ナツイチ製作委員会編 『あの日、君と Girls』

あの日、君と Girls (あの日、君と)
 あさのあつこ荻原浩加藤千恵中島京子本多孝好道尾秀介、村山由香らによる、恋愛小説とも青春小説ともつかない、あるいはそのどちらでもある、10代の少女たちを描いた競作集。
 概して同じ年の男の子たちよりも早熟な少女たち、大人びているようでまだ自分の感情をコントロールしきれないフラストレーションに翻弄される少女たち、そんな彼女らの心情が、等身大で描かれます。
 競作のテーマである「あの頃の私」は、登場人物が回顧する自分であると同時に、読者が作中の登場人物の心情を、かつての自分自身に重ね合わせることのできる「あの頃の私」なのでしょう。
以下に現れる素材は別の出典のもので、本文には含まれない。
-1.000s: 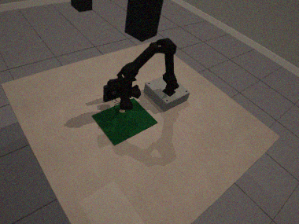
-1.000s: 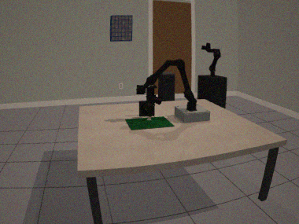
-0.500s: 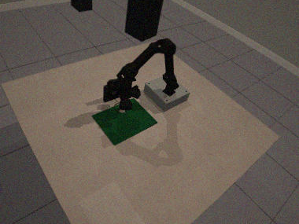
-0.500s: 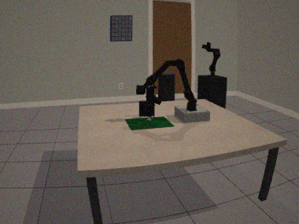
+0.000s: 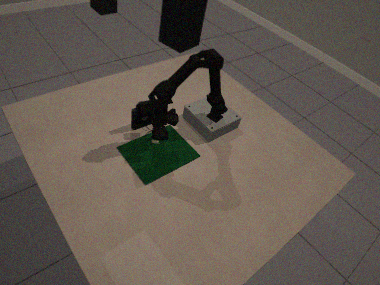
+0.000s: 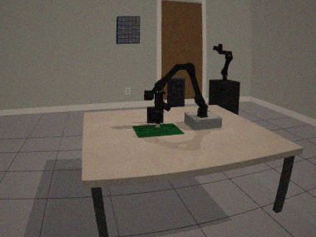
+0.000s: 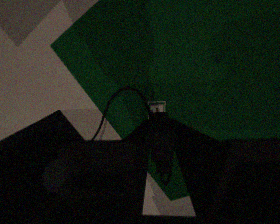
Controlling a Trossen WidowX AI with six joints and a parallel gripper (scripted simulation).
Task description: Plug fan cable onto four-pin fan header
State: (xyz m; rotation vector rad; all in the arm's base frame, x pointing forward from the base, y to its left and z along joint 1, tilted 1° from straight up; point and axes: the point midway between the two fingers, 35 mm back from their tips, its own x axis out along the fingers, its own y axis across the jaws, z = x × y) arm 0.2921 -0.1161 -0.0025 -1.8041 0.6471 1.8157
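My gripper tip is 4 cm above the pale four-pin fan header, 1 cm to the left of it and 1 cm short of it. The rest, counted from my gripper tip: green board 5 cm to the left, 5 cm below, 4 cm ahead; black fan 12 cm to the right, 3 cm behind, 2 cm above; dark plug 1 cm to the right, 1 cm ahead, 1 cm above.
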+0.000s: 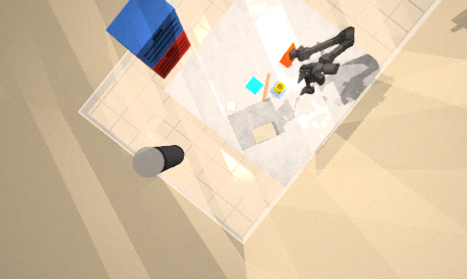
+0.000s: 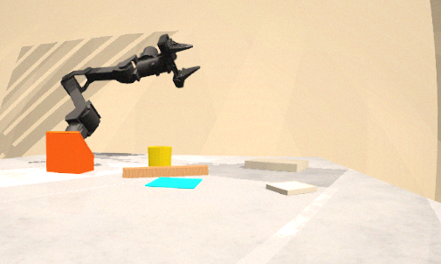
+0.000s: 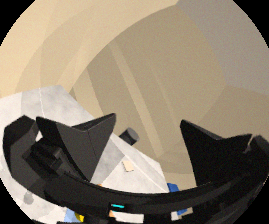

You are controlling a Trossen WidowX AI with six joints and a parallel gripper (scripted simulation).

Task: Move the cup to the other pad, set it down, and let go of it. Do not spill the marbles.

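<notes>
The yellow cup is 32 cm below my gripper tip, 10 cm to the right of it and 8 cm behind it. Round my gripper tip: wooden bar (36 cm below, 18 cm to the right, 3 cm behind); then green marble (34 cm below, 9 cm behind, 8 cm to the right); then pale blue pad (37 cm below, 9 cm to the right, 8 cm behind).
</notes>
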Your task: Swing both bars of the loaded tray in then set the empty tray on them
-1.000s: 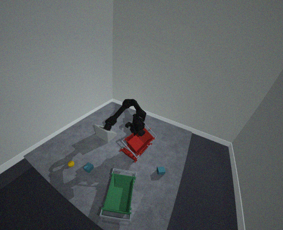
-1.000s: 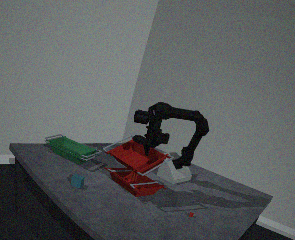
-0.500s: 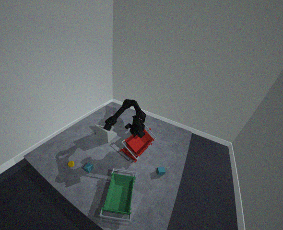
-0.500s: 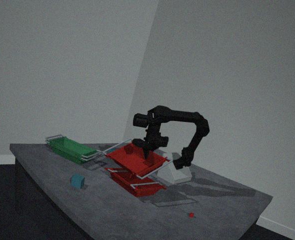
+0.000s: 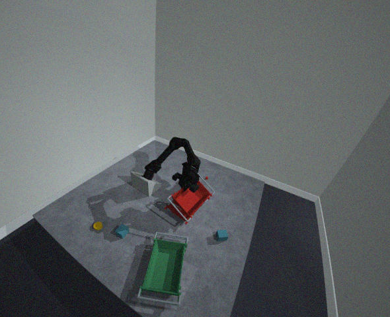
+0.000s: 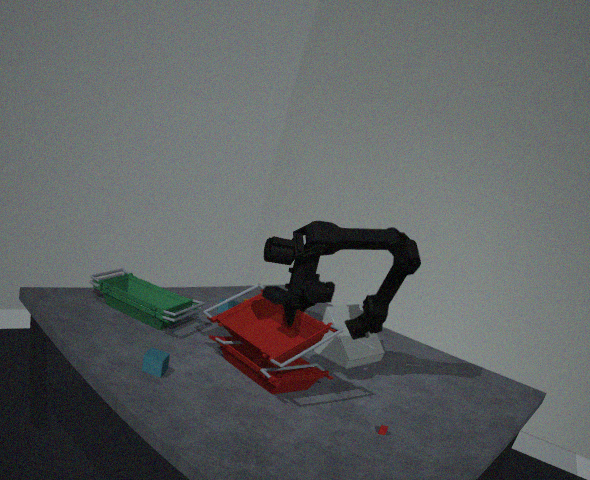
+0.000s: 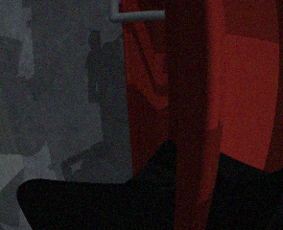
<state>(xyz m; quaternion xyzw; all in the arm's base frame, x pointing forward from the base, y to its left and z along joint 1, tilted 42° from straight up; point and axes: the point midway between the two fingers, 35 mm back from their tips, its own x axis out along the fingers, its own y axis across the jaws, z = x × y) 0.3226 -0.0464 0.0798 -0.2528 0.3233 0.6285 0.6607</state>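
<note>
Right now the red tray is 70 mm ahead of my gripper tip and 10 mm to the right of it. Round my gripper tip: small red block (370 mm to the left, 130 mm below, 20 mm ahead); yellow disc (470 mm to the right, 330 mm behind, 130 mm below).
</note>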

 それだけに、必ずしも後味の良いものばかりではなく、むしろ全体的に見れば「苦さ」が多い作品集に仕上がっていると言えるかもしれません。
 中でも秀逸なのは、中島京子による『モーガン』で、学校という場所に集まれば、自ずと少女たちは派閥を作り、グループ分けをし、そしてクラスの中、あるいはグループの中での少女たちのパワーゲームが行われる様が淡々とした筆致で描かれます。その中で「モーガン」に憧憬を抱く主人公の心情の瑞々しさが印象的であると同時に、結末の苦さに内包される、少女たちのしなやかな強さをも描いた本作は、ひと際個性的な作品になっています。
 また、このラインナップの中では、道尾秀介の『やさしい風の道』はやや異色作と言えますが、著者らしいやさしさの感じられる一作となっていると言えるでしょう。